When we returned to the homestay we were exhausted and starving. We were ready for a hearty lunch which we gobbled up. For desert, our host brought us some very special jungle food that he had collected during our trek - witchety grubs. You know the big white maggots they eat on I'm a Celebrity Get Me Out of Here where they take a bite and all the puss bursts out. They were barbecued so I thought maybe they wouldn't be so bad and I knew I had to give it a go. Everyone else had a bit and said it was alright so I took a bite trying to miss out the puss but accidentally got a bit of that too. It tasted like crispy puss and I nearly threw up it was totally disgusting! I felt pretty rough because of course spending the day before soaked to the bone and not sleeping very well I seemed to be getting another cold. For this reason I declined the second trek to a lagoon in the afternoon. Instead, me and 3 others from the group watched the family make chocolate from their home grown cocoa beans. It was a lengthy process involving roasting the beans, peeling them, roasting them again, grinding them through and manual grinder and adding milk and sugar before cooking again with cinnamon water. The final product tasted pretty awesome. From what I can gather the others also had a brilliant time swimming at the lagoon and were lucky enough to be treated to some chocolate fondue upon their return!

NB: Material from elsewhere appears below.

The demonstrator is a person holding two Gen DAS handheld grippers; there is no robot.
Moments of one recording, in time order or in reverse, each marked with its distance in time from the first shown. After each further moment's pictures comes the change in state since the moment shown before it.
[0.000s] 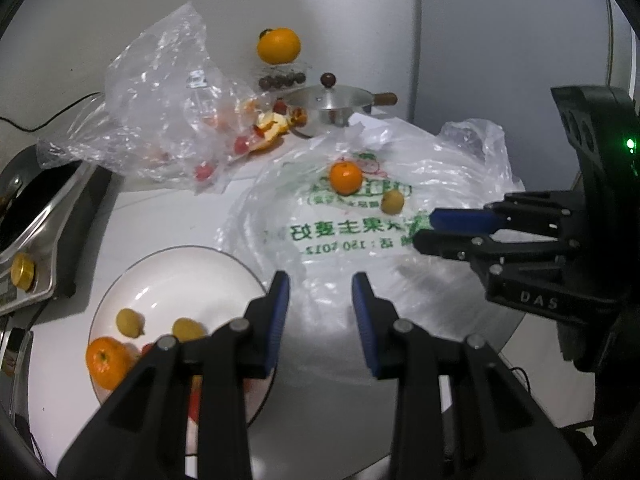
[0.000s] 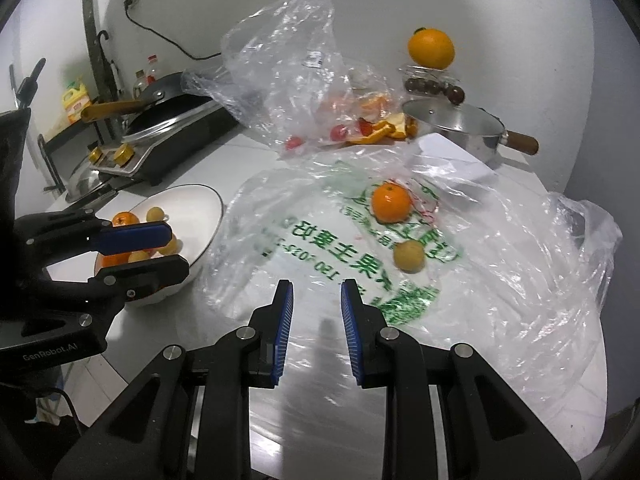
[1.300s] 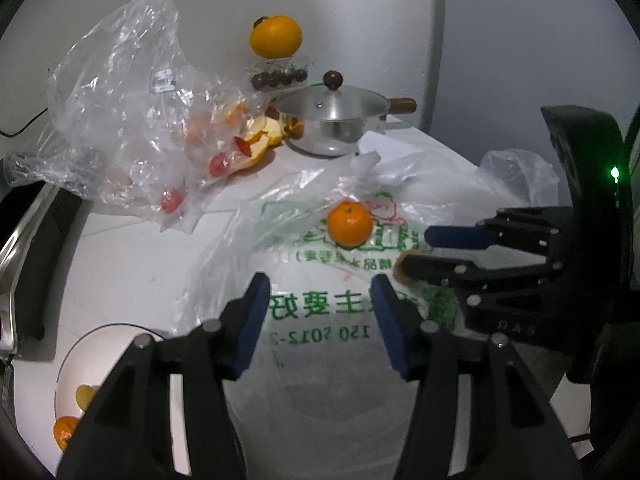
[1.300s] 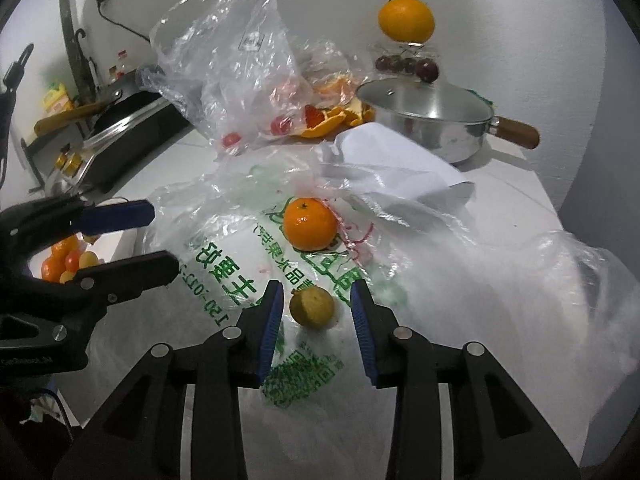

We were all so exhausted from the trekking and had to leave early in the morning so we had an early night for our final night. I didn't sleep too well because of my cold but, after searching my bed for bugs, I lay there listening to the night time sounds of the jungle and realised I had quite enjoyed my stay. I had sort of gotten over my fear of bugs and even managed to share a toilet with frogs and huge bugs with relative ease. Don't get me wrong, 3 nights was long enough and I wanted nothing more than a hot shower, dry clothes and re-establishing a connection to the world via the internet. A light to see my way to the toilet at night would also be good! However, I'm so glad I was able to experience this and it certainly wouldn't have been something we could have done if we weren't part of the tour.